■ **Task statement**:
Every line of the data below should be retyped exactly, with no images carried over.

■ **Recorded information**:
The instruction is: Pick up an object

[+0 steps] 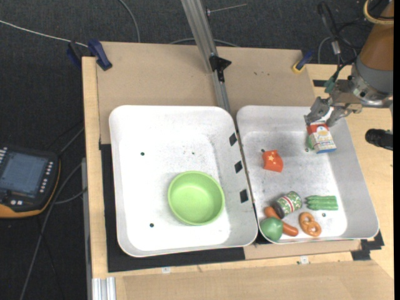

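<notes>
Red-and-white, the small printed carton sits near the far right wall of the right white bin, and we see the two-finger gripper just above it, touching its top; we cannot tell its grip state. Nearer lie a red block, a green-labelled can and a brown pretzel, while the left white bin holds a lime-green plastic bowl.

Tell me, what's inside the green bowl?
Nothing that I can see. The green bowl sits in the left bin, and its smooth green inside shows all the way down. The part of the bin floor under the bowl is covered.
</notes>
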Available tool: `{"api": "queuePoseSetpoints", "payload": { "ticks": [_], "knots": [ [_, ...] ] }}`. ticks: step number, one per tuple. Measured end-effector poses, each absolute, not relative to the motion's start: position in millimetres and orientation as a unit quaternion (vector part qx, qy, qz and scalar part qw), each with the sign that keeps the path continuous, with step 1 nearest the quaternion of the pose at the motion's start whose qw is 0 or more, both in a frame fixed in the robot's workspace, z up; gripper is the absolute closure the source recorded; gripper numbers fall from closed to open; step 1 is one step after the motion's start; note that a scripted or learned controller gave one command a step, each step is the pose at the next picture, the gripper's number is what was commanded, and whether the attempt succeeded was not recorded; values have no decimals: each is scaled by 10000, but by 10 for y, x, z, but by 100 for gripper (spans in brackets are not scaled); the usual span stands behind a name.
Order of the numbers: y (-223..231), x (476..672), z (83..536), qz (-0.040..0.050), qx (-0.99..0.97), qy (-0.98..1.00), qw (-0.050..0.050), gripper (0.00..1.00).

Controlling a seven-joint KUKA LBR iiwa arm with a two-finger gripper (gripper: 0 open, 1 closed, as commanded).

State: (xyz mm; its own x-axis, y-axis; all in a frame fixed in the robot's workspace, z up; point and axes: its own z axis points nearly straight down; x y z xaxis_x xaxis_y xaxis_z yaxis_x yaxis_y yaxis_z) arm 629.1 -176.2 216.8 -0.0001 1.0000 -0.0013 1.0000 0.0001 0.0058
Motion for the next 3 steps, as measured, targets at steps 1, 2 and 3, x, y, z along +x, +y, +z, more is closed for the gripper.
{"api": "queuePoseSetpoints", "payload": {
  "ticks": [1, 2, 3],
  "knots": [
    [-1662, 6271, 2686, 14, 7067, 7075, 21, 100],
    [-1087, 6301, 2687, 6, 7057, 7085, 2, 100],
    [-589, 6354, 2522, 2, 7056, 7086, -6, 100]
  ]
}}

■ **The completed task**:
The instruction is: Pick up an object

[+0 steps] 

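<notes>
Red-and-white, the small printed carton sits near the far right wall of the right white bin, and we see the two-finger gripper just above it, touching its top; we cannot tell its grip state. Nearer lie a red block, a green-labelled can and a brown pretzel, while the left white bin holds a lime-green plastic bowl.

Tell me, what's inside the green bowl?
Nothing that I can see. The green bowl sits in the left bin, and its smooth green inside shows all the way down. The part of the bin floor under the bowl is covered.
</notes>
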Available tool: `{"api": "queuePoseSetpoints", "payload": { "ticks": [_], "knots": [ [_, ...] ] }}`. ticks: step number, one per tuple. Measured end-effector poses, each absolute, not relative to the motion's start: position in millimetres and orientation as a unit quaternion (vector part qx, qy, qz and scalar part qw), each with the sign that keeps the path continuous, with step 1 nearest the quaternion of the pose at the motion's start whose qw is 0 or more, both in a frame fixed in the robot's workspace, z up; gripper is the absolute closure the source recorded; gripper numbers fall from closed to open; step 1 is one step after the motion's start; note that a scripted or learned controller gave one command a step, each step is the pose at the next picture, the gripper's number is what was commanded, and whether the attempt succeeded was not recorded; values have no decimals: each is scaled by 10000, but by 10 for y, x, z, but by 100 for gripper (spans in brackets are not scaled); the usual span stands behind a name.
Order of the numbers: y (-223..231), x (476..672), z (83..536), qz (-0.040..0.050), qx (-0.99..0.97), qy (-0.98..1.00), qw (-0.050..0.050), gripper (0.00..1.00).

Controlling a seven-joint KUKA LBR iiwa arm with a two-finger gripper (gripper: 0 open, 1 closed, as commanded).

State: (xyz mm; its own x-axis, y-axis; all in a frame fixed in the robot's workspace, z up; point and axes: its own z axis points nearly straight down; x y z xaxis_x xaxis_y xaxis_z yaxis_x yaxis_y yaxis_z) arm 629.1 -176.2 216.8 -0.0001 1.0000 -0.0013 1.0000 0.0001 0.0058
Motion for the next 3 steps, as measured, targets at steps 1, 2 and 3, x, y, z along +x, +y, +z, more is closed for the gripper.
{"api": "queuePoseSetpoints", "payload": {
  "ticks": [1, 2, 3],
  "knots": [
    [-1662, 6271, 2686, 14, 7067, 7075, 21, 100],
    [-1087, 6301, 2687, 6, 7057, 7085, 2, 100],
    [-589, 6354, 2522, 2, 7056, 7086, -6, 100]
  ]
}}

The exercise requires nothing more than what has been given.